CINQUENTA ANOS ATRÁS...
EU ESTAVA LÁ! ONDE?
Por ANTONIO MIRANDA
Não devia declarar... Mas vou completar 78 anos em agosto de 2018. Eu sou mais velho que Brasília? Não e não. Brasília era uma aspiração dos que lutaram pela Independência do Brasil, o sonho dos que desejaram a interiorização do Brasil e a aspiração de JK... Aliás ele confessou que foi cobrado em um comício em Goiás, durante a campanha presidencial que o levou ao Catete.

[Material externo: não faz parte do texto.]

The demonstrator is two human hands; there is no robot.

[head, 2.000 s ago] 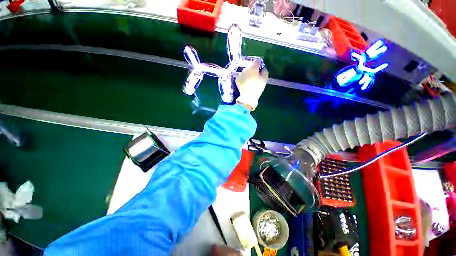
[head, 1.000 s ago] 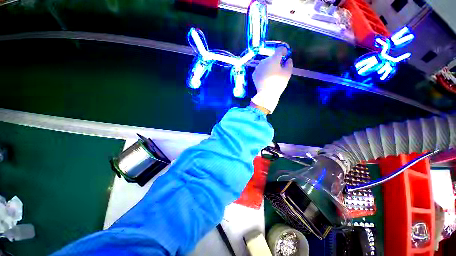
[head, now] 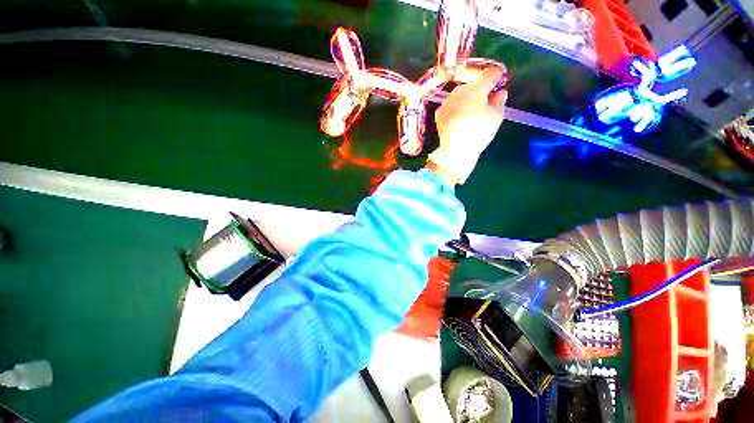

Perguntaram que, se ele jurava uma fidelidade às aspirações nacionalistas do Brasil, deveria construir Brasília. E ele seguiu o conselho, ou a cobrança do eleitor.
Mas eu deixei o Brasil na época da ditadura militar. Por certo, para a fuga eu consegui uma carona em um voo militar brasileiro para o Equador, com escalas em Brasília e Manaus... Tive, então, a oportunidade de passar um dia na Nova Capital! Manaus eu já conhecia, mas aconteceu uma pane no avião e passamos uns dias na Amazônia peruana antes de chegar a Quito, e de lá seguir até Caracas, cruzando o território colombiano. Foi na Venezuela, onde vivi sete anos, que completei meus estudos em Bibliotecología, e depois, meia pós-graduação em Filosofia. Não completei porque a Universidad Central de Venezuela foi invadida pelos militares. Meses antes eu fui preso no mesmo momento que Darcy Ribeiro. Ele foi desterrado de volta para o sul do continente, eu fui retirado da prisão pelo cônsul brasileiro Alberto da Costa de Silva.
Mas o que eu queria mesmo revelar aqui era outra coisa... 1968 foi o ano de um festival de música que marcou a nossa cultura. Foi no Maracanãzinho, no Rio de Janeiro. Os vencedores do festival foram os nossos (já então) consagrados Tom Jobim e Chico Buarque, com a composição Sabiá. Quando o jurado revelou o resultado, foi vaiado. Vaiaram dois dos nossos gênios musicais!!! Eu estava lá. Havia chegado ao Rio depois de uma longa viagem por terra desde a Venezuela, cruzando a Colômbia, o Perú, etc, entrando no Brasil por Corumbá e, de trem — que já foi desativado — até São Paulo e Rio de Janeiro. Viagem memorável. Mas também memorável foi assistir ao Festival... Em plena ditadura militar, o público cantando a música de Geraldo Vandré... Não sabia o que explicar para meu companheiro de viagem, o venezuelano Gustavo Gutiérrez! Ele sabia quem eram Chico e Tom Jobim... Na saída do estádio, o povo cantando: "Vem, vamos embora..." e "quem sabe faz a hora, não espera acontecer".
Para concluir esta história, em 1968 eu estava escrevendo "Tu País está Feliz". Dois ou três poemas foram traduzidos de poemas antigos que eu escrevera quando vivia no Rio de Janeiro. E os demais escritos em castelhano, no impulso da emoção do movimento estudantil de 1968 que agitou Paris e o mundo.
Ao regressarmos a Caracas comecei a trabalhar no projeto de montagem do espetáculo poético-musical. Não foi fácil conseguir pois alguns dos maiores diretores rejeitaram... Até que Gustavo Gutiérrez, o jovem que viera comigo ao Rio de Janeiro, me levou à casa do jovem compositor Xulio Formoso e começamos as parcerias musicais. Depois fomos conversar com o diretor argentino Carlos Gimenez no café do Ateneo de Caracas. Ele ficou entusiasmado com o projeto e começou a montagem, paralelamente a uma grande montagem que dirigia no teatro do Ateneo. Estávamos em 1970. Conseguimos dois dias, em horários alternativos, para a estreia e uma apresentação... A estreia foi no dia 28 de fevereiro de 1971. Depois o espetáculo foi levado para muitos países, com Gustavo Gutiérrez como um dos atores principais.
E para finalizar mesmo, cabe o registro: quem estava lá na inauguração foi a então jornalista, professora-doutora e crítica literária Elga Pérez-Laborde, chilena, agora uma de nossas grandes amigas em Brasília!!! Homenagens para ela.
Obs. Quem aparece na capa desta 17ª. edição de Tu País está Feliz, em português, e versão em russo de Oleg Almeida, é... Gustavo Gutiérrez, aquele jovem estudante que estava no Maracanãzinho cinquenta anos atrás.